Work instructions: Report each line below that carries the word "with".

----------

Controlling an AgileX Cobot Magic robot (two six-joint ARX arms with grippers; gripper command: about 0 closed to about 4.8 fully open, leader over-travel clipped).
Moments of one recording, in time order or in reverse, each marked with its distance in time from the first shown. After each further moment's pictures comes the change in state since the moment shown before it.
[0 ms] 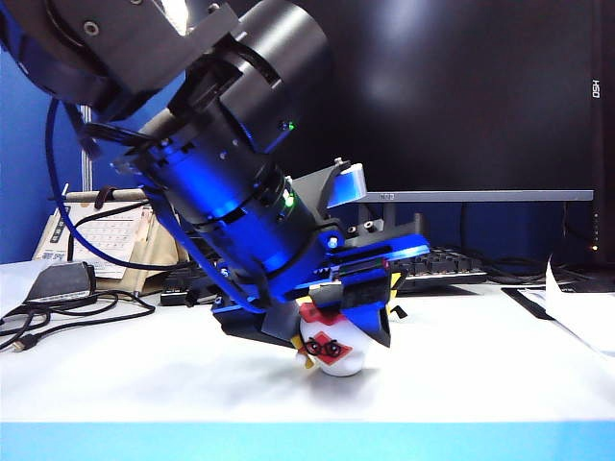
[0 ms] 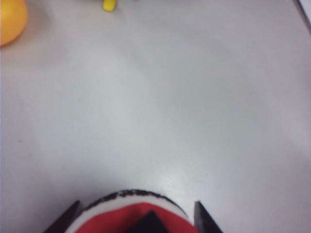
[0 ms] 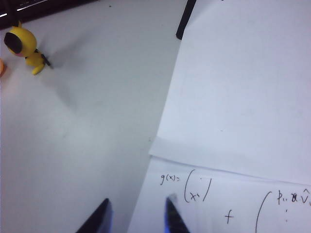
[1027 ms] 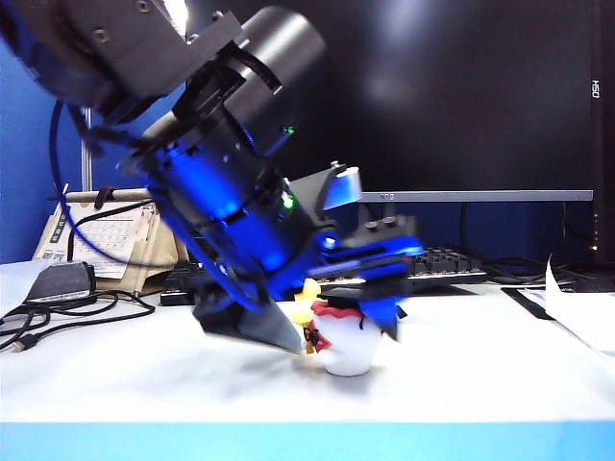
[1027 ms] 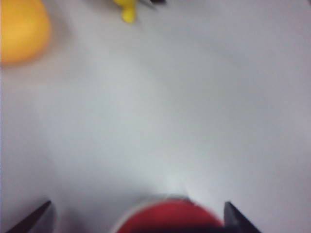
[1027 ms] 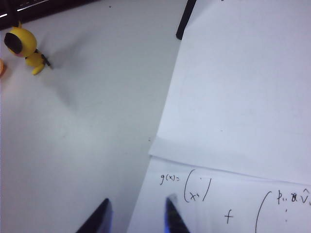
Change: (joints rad) left arm 0.037 0.010 0.038 -0.043 -0.003 0.029; right arm 0.000 0.000 0.000 0.000 0.000 0.000
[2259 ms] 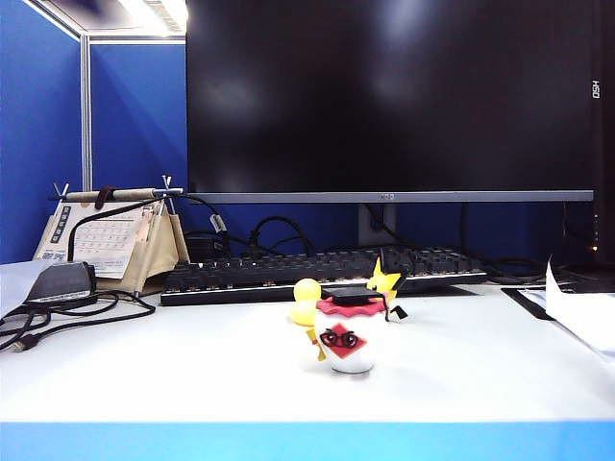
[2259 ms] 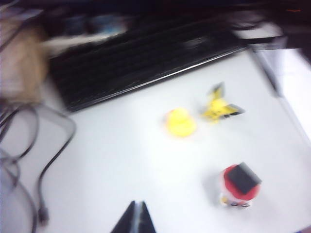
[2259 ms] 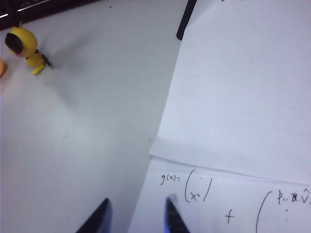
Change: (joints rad) left arm 0.036 -0.974 -0.037 -0.686 -0.258 0.112; right arm 0.000 -0.001 0.000 0.000 0.000 0.000
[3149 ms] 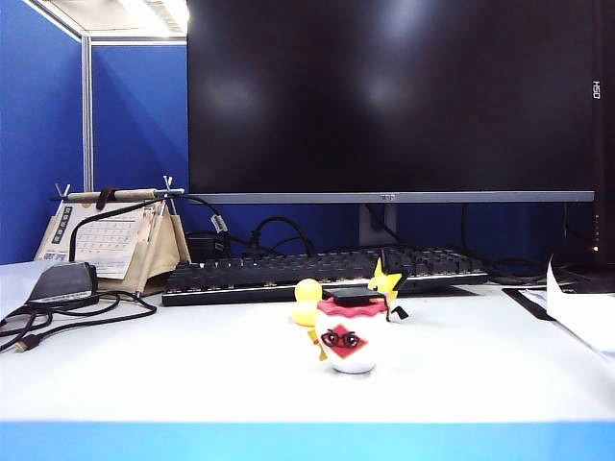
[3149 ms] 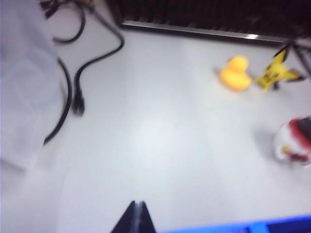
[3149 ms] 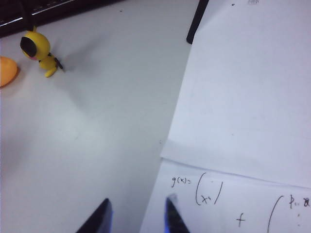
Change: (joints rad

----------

Answer area:
Controlling an AgileX Cobot Magic robot (two six-joint ARX arms with grippers; gripper command: about 0 closed to about 4.8 fully open, leader over-travel clipped).
Moments of one recording, in time order or in reverse, each marked with its distance in time from the first shown. After each further moment's pictures comes the change in state since the moment shown before it.

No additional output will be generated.